Taos - History and Cultural Relations

It is believed that the ancestors of Taos and other Eastern Pueblo groups moved into the Rio Grande area from the north and west, possibly from the Anasazi region of the Four Corners beginning in the 1100s. The Taos creation myth supports a migration from the north, and it is certain that they have been in the Taos Valley since about 1200, first living at the now-ruined Pot Creek Pueblo and others south of their present location, and at the current site since 1350 where they were encountered by the Coronado expedition in 1540. The Taos have figured prominently in every attempt to expel foreigners from their territory. Following Spanish settlement in 1598 resentment against the Europeans intensified, culminating in the Pueblo Revolt of 1680 which was plotted from Taos. After U.S. occupation, the Taos joined with the Mexicans in the 1847 revolt. The governor, Charles Bent, and Others were scalped, and the ruins of the old mission at the Pueblo testify to the retaliation by the U.S. Army. In 1906 Blue Lake, twenty miles above the Pueblo in the mountains, and forty-eight thousand acres of surrounding aboriginal-use area were incorporated into the Carson National Forest. The Indians waged a legal battle with the government for the Return of these lands to their reservation. In 1971 sovereignty over the Blue Lake area was restored to the Pueblo, marking the first time in U.S.-Indian relations that land was returned, rather than financial compensation paid, on the basis of Religious freedom.
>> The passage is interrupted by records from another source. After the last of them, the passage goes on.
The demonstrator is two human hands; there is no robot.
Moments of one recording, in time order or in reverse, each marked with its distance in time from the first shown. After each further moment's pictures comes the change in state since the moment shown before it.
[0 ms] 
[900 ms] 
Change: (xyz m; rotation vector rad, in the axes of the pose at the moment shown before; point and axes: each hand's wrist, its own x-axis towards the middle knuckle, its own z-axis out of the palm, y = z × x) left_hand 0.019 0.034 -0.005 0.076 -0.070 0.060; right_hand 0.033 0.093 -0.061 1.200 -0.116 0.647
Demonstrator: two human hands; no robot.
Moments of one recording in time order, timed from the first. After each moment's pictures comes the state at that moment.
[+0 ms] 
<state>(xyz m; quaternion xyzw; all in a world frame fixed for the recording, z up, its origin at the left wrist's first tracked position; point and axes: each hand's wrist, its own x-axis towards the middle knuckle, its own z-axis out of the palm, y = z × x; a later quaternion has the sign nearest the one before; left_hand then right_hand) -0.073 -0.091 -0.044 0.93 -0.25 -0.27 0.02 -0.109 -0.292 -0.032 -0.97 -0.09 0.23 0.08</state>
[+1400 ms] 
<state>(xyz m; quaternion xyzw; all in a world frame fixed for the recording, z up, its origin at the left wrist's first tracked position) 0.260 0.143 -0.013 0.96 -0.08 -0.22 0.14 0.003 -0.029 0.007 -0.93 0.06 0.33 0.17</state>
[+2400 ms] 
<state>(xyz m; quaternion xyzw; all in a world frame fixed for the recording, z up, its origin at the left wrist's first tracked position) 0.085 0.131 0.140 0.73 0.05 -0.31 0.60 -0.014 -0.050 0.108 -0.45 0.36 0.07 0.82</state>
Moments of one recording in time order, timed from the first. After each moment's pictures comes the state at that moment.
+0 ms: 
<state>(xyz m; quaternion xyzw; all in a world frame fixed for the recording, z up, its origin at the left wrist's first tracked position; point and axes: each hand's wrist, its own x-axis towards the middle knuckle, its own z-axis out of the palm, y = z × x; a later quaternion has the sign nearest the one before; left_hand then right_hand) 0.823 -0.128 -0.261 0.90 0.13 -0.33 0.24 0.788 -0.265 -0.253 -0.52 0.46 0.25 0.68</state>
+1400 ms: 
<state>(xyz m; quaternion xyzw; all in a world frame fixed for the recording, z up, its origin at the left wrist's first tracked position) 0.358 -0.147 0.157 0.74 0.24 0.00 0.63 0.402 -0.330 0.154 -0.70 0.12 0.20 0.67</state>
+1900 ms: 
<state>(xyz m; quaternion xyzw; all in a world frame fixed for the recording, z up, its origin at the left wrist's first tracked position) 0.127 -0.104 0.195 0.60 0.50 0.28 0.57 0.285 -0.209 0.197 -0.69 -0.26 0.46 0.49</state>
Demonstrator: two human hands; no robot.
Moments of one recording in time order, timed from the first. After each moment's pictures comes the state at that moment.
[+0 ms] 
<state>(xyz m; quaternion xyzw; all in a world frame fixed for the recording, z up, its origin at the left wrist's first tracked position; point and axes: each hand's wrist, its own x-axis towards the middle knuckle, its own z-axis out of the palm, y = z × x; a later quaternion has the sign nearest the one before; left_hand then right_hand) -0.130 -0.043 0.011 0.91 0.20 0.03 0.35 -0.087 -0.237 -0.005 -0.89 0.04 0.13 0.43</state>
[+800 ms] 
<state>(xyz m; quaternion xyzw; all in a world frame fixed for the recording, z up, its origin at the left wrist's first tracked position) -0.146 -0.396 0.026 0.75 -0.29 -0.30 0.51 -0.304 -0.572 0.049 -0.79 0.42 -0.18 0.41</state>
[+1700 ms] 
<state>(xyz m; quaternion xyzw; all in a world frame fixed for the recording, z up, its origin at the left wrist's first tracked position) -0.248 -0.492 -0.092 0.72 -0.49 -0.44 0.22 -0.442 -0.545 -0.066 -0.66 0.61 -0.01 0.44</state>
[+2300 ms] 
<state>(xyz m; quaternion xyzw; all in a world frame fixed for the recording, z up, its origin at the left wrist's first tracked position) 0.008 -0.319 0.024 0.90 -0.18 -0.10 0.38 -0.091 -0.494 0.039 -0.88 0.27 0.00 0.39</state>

Taos shares many cultural features with the other Pueblo communities of New Mexico and Arizona, and contact Between Taos and other Pueblos has been frequent if not intensive. Given their northern location and easy access to the Plains, the Taos had significant contacts with southern Plains groups, notably the Comanche in the 1700s and more Recently with the Kiowa and Cheyenne in Oklahoma. In spite of many Plains influences—Peyotism, dress style, secular dances and music—Taos has remained distinctly Puebloid. Some customs that appear to be Plains-derived may actually have been elaborated in response to ecological adaptation, including the reliance on hunting and especially bison hunts, which fostered a major dependence on horses and all the material culture that requires. As is true of all the Pueblos, there is a marked ethnocentrism at Taos, but this is even more pronounced in terms of their quiet disdain for the Spanish and for the White Americans who have settled in increasing numbers in Taos Valley in the twentieth century, although never on Indian land.